Melissa Fraterrigo’s Glory Days presents a world of ghosts and seers, the living and the dead, bound together in a small farming community at the crossroads of tradition and the most cavalier of progress. Spinning through a series of unforgettable characters, each lured by a sense of freedom, violence, or the need to belong, these stories surprise us, echo with significance, and draw together to paint a complicated portrait of a place about to be lost. 

—Michelle Hoover, author of The Quickening and Bottomland

Melissa Fraterrigo’s people will brand an impression upon your soul ... She knows her land and its people,
their struggles, conflicts, ways of survival and ruin, but most of all the roots to family, and wanting to escape
that family. Her people are forever stained by their upbringing, memories and consequences of choice. Melissa’s stories are a powerful reminder of what it means to be human. 

—Frank Bill, author of Crimes in Southern Indiana, Donnybrook and The Savage

Glory Days is a tender and tragic portrayal of small town life, filled with beautifully flawed characters whose voices are unforgettable. From this fascinating cast, we hear about the economic trials of farming, the realities of poverty, the solace of land. From calving season to an amusement park, this novel takes us on a journey that’s told with generosity of spirit and a true tenderness of the land and people. A beautiful book.

—Laura Pritchett, author of Stars Go Blue


The small plains town of Ingleside, Nebraska, is populated by down- on-their-luck ranchers and new money, ghosts and seers, drugs and greed, the haves and the have-nots. At the center of this novel is the story of Teensy and his daughter, Luann, who face the loss of their land even as they mourn the death of Luann’s mother. Some townspeople find enormous wealth when developers begin buying up acreage. When Glory Days—an amusement park—is erected, past and present collide, the attachment to the land is fully severed, and the invading culture ushers in even darker times. 

In Glory Days, Melissa Fraterrigo combines gritty realism with magical elements to paint an arrestingly stark portrait of the painful transitions of twenty-first-century, small town America.

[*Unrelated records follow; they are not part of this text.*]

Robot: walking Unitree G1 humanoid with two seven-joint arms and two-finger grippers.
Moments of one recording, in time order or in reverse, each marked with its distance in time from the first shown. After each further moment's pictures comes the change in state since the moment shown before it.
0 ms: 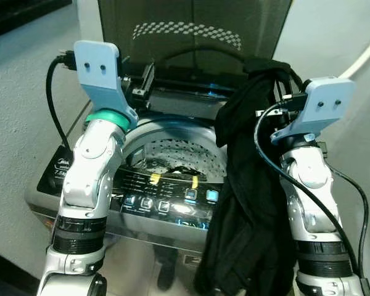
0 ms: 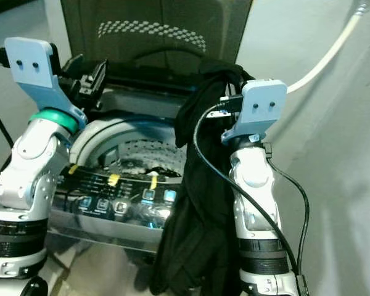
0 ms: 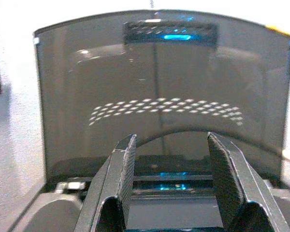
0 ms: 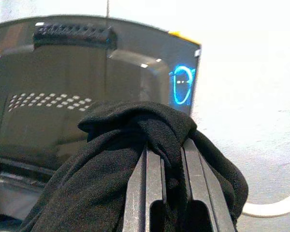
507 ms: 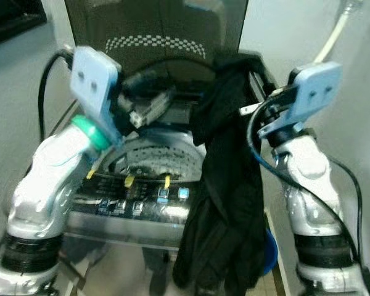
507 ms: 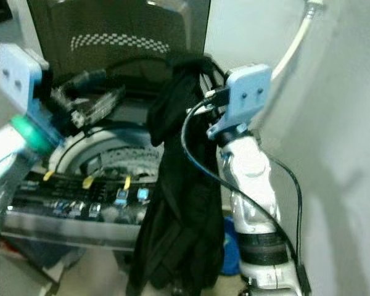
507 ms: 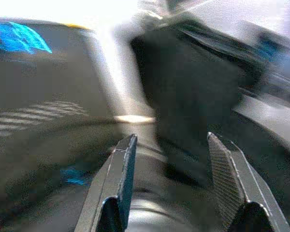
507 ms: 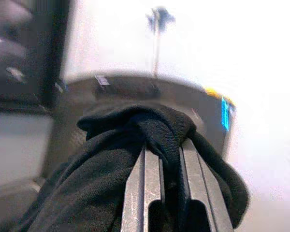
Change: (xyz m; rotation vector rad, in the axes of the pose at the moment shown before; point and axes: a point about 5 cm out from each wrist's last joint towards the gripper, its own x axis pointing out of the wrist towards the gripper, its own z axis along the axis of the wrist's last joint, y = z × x) left arm -0.057 -0.007 0.014 -0.010 0.120 -0.725; right arm 0.029 0.031 0.047 0.150 -0.139 0.346
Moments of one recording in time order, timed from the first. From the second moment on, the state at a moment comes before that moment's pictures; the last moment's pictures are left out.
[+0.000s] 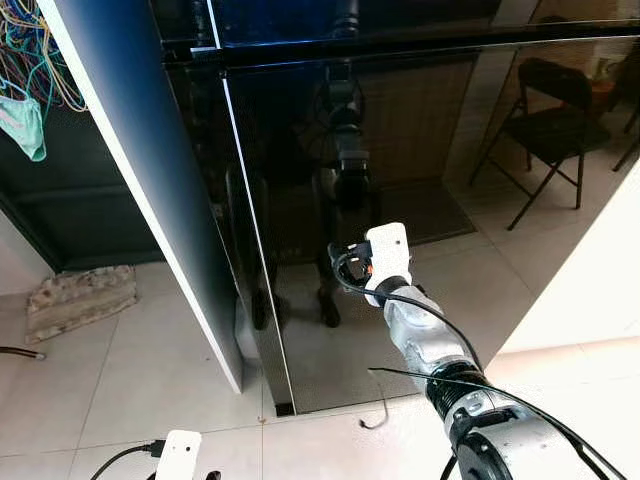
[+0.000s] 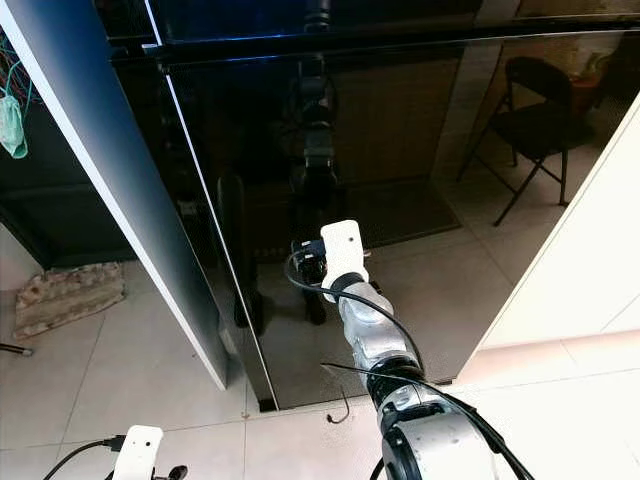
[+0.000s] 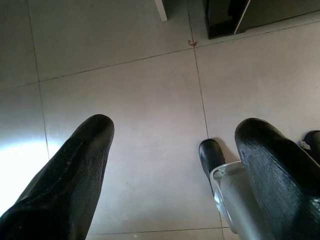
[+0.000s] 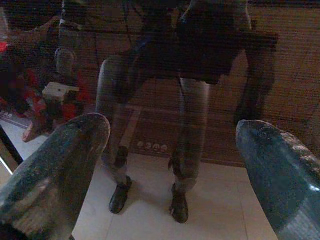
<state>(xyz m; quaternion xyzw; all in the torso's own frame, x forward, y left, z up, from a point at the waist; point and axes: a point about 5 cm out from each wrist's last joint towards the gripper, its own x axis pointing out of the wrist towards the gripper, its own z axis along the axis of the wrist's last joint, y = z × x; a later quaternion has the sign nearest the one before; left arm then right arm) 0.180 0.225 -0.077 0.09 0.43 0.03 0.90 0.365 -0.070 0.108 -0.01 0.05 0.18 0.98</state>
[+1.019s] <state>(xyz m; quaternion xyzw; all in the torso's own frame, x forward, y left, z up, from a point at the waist) 0.173 0.217 -0.082 0.08 0.44 0.02 0.90 0.223 -0.258 -0.043 -0.04 0.38 -0.08 0.92</state>
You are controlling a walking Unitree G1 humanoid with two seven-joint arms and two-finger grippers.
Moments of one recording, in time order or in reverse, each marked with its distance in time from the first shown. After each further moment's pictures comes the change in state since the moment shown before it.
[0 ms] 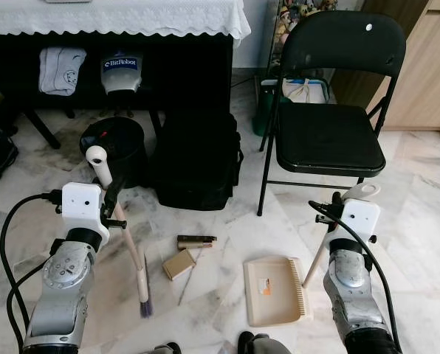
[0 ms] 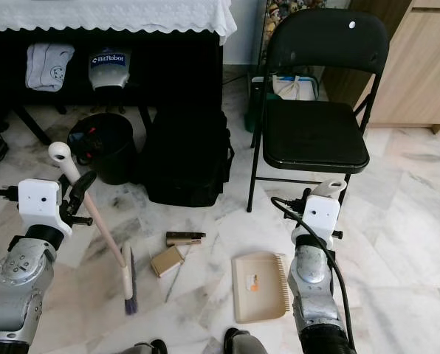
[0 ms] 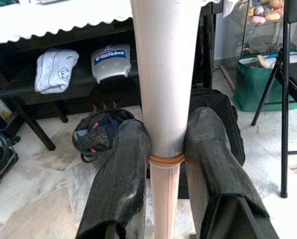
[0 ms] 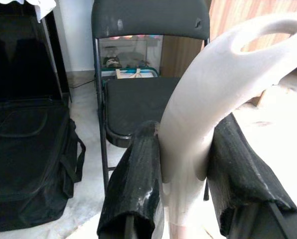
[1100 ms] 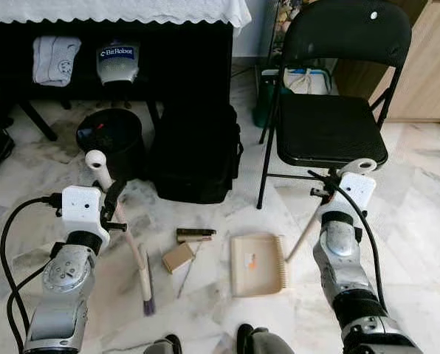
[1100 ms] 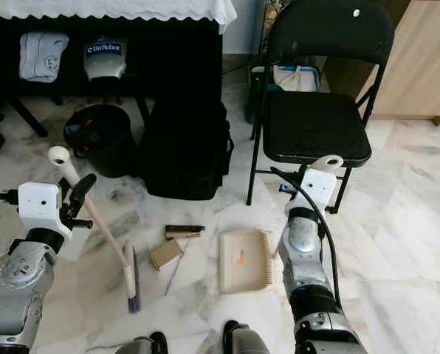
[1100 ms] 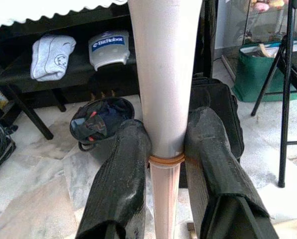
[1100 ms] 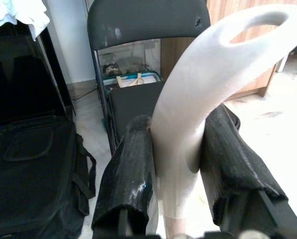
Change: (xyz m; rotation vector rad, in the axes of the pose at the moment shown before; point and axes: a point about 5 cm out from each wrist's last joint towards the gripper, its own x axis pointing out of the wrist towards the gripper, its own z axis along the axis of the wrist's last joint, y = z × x) left arm -0.003 0.000 -0.001 -0.006 0.002 0.006; right arm 0.032 0.024 0.029 0.122 -0.056 0.003
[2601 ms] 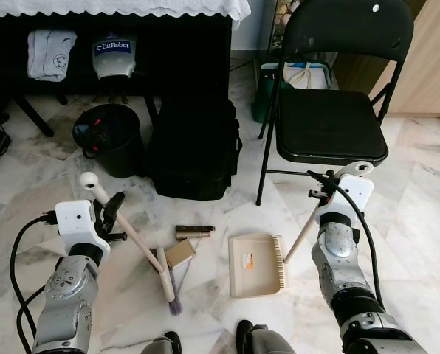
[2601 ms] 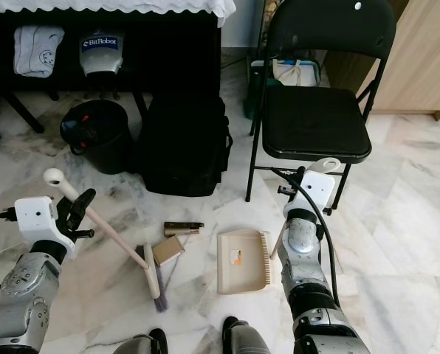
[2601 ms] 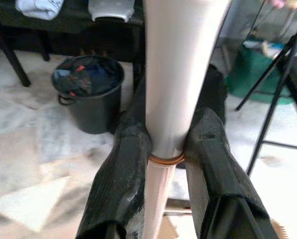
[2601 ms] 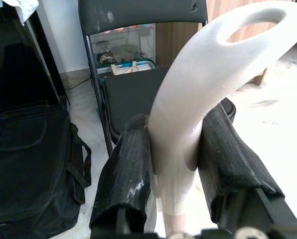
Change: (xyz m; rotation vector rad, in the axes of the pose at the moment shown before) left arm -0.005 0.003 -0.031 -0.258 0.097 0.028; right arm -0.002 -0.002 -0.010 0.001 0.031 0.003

She interweaves a slate of gripping characters to reveal deeper truths about our times and how the new landscape of one culture can be the ruin of another.

Daddy’s not the only guy Papermill laid off, he’s just the unluckiest, he says. The buckets of ice have turned to water by the time they are done. Some shake Daddy’s hand or squeeze his shoulder. Take care now, they say. We sit on the steps and watch the train of cars leave land that has been in my mother’s family for three generations—land the bank has sold. Dust whorls. We sweat. Vultures spoon the sky.